• [Work to complete]
State how many lines in the material hold the string "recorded"; nothing besides that number is expected.

(Data extract Opens)

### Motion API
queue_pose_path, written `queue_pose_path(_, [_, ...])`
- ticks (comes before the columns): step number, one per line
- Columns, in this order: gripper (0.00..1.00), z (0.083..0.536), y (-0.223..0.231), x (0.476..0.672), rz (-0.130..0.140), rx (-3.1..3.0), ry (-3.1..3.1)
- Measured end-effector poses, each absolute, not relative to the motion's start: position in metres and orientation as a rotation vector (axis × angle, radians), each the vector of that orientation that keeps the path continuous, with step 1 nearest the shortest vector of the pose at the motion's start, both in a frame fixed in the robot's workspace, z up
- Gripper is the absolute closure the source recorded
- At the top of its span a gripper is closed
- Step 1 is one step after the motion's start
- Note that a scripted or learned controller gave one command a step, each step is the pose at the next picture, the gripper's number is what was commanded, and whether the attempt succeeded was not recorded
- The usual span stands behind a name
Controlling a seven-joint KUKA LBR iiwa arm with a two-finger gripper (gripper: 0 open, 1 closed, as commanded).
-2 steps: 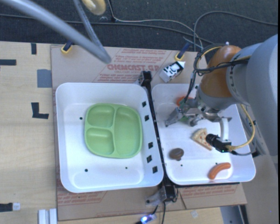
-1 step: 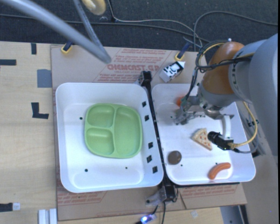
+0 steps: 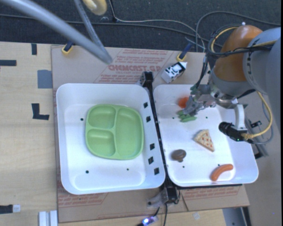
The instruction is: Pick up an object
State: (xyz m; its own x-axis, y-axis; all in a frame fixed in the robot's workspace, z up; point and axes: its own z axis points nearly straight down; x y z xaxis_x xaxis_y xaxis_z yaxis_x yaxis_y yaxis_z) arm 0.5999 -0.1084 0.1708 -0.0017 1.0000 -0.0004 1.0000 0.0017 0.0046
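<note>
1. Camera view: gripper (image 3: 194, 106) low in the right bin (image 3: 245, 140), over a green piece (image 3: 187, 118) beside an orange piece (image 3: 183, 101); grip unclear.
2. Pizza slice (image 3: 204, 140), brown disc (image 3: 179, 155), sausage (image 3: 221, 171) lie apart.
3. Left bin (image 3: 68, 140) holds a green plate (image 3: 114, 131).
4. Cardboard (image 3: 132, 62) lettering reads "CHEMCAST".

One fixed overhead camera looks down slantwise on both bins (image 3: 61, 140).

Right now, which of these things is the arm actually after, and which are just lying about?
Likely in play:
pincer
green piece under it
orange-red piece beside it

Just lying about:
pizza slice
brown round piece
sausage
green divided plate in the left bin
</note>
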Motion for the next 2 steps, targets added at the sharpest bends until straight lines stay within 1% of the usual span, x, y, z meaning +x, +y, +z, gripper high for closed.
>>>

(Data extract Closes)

• [Response area]
2